[Task brief]
Please transcribe each of the records exactly as given.

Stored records
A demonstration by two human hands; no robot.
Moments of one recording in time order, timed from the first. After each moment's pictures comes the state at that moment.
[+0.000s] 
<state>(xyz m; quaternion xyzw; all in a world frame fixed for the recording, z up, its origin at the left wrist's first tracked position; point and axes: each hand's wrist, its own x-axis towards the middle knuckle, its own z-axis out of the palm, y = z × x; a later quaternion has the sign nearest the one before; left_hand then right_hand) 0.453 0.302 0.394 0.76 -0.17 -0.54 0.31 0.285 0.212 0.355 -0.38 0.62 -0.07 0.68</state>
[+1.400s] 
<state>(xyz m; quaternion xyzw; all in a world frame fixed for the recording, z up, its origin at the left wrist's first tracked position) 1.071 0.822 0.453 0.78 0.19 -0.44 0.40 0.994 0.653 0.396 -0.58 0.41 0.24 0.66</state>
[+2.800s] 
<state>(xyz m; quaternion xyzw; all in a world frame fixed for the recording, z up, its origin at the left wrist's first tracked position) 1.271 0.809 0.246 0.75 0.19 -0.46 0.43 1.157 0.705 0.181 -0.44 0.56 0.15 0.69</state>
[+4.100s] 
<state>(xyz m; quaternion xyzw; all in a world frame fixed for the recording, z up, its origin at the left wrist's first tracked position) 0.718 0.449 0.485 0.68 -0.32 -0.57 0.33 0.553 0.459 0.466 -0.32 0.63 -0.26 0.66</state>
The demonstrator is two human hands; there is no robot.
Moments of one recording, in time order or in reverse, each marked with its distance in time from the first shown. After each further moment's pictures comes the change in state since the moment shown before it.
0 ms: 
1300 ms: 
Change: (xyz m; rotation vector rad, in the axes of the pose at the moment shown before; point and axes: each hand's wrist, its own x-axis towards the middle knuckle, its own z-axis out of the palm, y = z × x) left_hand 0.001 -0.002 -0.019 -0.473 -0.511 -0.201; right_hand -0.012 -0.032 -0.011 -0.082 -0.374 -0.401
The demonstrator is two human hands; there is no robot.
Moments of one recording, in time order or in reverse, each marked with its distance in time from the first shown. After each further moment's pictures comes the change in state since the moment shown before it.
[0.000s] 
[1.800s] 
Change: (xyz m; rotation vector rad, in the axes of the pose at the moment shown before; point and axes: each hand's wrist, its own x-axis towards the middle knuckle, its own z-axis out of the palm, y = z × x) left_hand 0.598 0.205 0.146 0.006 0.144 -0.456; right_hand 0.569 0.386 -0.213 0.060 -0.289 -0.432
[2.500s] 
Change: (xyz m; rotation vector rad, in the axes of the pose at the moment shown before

[Finished task]
A demonstration by two human hands; no robot.
Moments of one recording in time order, timed from the first. After each moment's pictures comes the state at that moment.
[+0.000s] 
<state>(xyz m; quaternion xyzw; all in a world frame fixed for the recording, z up, its origin at the left wrist's first tracked position; point and axes: each hand's wrist, its own x-axis towards the middle knuckle, its own z-axis out of the palm, y = z × x; a later quaternion has the sign nearest the one before; left_hand then right_hand) 0.453 0.302 0.394 0.76 -0.17 -0.54 0.31 0.285 0.212 0.355 -0.38 0.62 -0.07 0.68</state>
[+1.400s] 
<state>(xyz m; quaternion xyzw; all in a world frame fixed for the recording, z up, its origin at the left wrist's first tracked position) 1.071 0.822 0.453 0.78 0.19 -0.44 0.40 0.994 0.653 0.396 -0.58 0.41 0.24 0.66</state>
[+2.800s] 
<state>(xyz m; quaternion xyzw; all in a world frame fixed for the recording, z up, its origin at the left wrist's first tracked position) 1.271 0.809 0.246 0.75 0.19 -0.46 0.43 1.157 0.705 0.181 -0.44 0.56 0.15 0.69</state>
[+4.100s] 
<state>(xyz m; quaternion xyzw; all in a world frame fixed for the recording, z up, its origin at the left wrist's first tracked position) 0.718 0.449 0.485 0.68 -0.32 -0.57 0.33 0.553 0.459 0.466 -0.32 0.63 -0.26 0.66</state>
The demonstrator is two human hands; there is no robot.
Moments of one recording, in time order or in reverse, each marked with its distance in time from the first shown. After each further moment's pictures comes the change in state since the moment shown before it.
0 ms: 
1300 ms: 
Change: (xyz m; rotation vector rad, in the axes of the pose at the moment shown before; point and axes: each hand's wrist, its own x-axis towards the middle knuckle, its own z-axis out of the palm, y = z × x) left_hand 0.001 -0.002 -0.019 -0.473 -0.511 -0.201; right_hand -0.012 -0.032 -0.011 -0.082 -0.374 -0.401
The demonstrator is two human hands; there is no robot.
Moments of one recording, in time order or in reverse, each marked with its distance in time from the first shown. After each further moment's pictures comes the change in state since the moment shown before it.
[0.000s] 
[1.800s] 
Change: (xyz m; rotation vector rad, in the axes of the pose at the moment shown before; point and axes: each hand's wrist, its own x-axis towards the middle knuckle, its own z-axis out of the palm, y = z × x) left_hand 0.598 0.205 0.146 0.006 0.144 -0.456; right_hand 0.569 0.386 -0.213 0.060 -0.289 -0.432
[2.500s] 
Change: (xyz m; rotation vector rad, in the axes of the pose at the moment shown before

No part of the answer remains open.